The data must be returned in full, with no character altered.
───── Information shown
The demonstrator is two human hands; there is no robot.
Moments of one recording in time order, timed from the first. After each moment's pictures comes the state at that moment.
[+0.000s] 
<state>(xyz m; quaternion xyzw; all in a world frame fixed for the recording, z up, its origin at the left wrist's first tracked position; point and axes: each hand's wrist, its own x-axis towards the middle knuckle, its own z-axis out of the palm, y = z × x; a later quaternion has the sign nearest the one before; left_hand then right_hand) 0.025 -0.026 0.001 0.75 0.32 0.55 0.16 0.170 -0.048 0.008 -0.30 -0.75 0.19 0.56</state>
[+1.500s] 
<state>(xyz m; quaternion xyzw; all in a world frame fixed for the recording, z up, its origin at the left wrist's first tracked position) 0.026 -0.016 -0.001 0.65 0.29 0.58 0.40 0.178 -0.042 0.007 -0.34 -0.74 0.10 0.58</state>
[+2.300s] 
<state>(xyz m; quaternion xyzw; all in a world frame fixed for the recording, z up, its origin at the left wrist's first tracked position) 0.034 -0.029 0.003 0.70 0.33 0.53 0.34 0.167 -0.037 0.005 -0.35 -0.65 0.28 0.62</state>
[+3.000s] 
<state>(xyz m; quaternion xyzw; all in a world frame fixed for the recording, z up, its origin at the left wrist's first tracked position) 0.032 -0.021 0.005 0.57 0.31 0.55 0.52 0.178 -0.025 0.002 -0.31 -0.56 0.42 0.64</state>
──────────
* **Solution for this problem**
The demonstrator is two human hands; there is no robot.
Moments of one recording in time order, timed from the first. After each moment's pictures comes the state at that moment.
[+0.000s] 
<state>(xyz m; quaternion xyzw; all in a world frame fixed for the recording, z up, its origin at the left wrist's first tracked position; point and axes: each hand's wrist, its own x-axis towards the middle knuckle, its own z-axis out of the palm, y = z × x; a later quaternion has the sign nearest the one before; left_hand then right_hand) 0.025 -0.026 0.001 0.75 0.32 0.55 0.16 0.170 -0.048 0.008 -0.30 -0.75 0.19 0.56</state>
[+1.500s] 
<state>(xyz m; quaternion xyzw; all in a world frame fixed for the recording, z up, its origin at the left wrist's first tracked position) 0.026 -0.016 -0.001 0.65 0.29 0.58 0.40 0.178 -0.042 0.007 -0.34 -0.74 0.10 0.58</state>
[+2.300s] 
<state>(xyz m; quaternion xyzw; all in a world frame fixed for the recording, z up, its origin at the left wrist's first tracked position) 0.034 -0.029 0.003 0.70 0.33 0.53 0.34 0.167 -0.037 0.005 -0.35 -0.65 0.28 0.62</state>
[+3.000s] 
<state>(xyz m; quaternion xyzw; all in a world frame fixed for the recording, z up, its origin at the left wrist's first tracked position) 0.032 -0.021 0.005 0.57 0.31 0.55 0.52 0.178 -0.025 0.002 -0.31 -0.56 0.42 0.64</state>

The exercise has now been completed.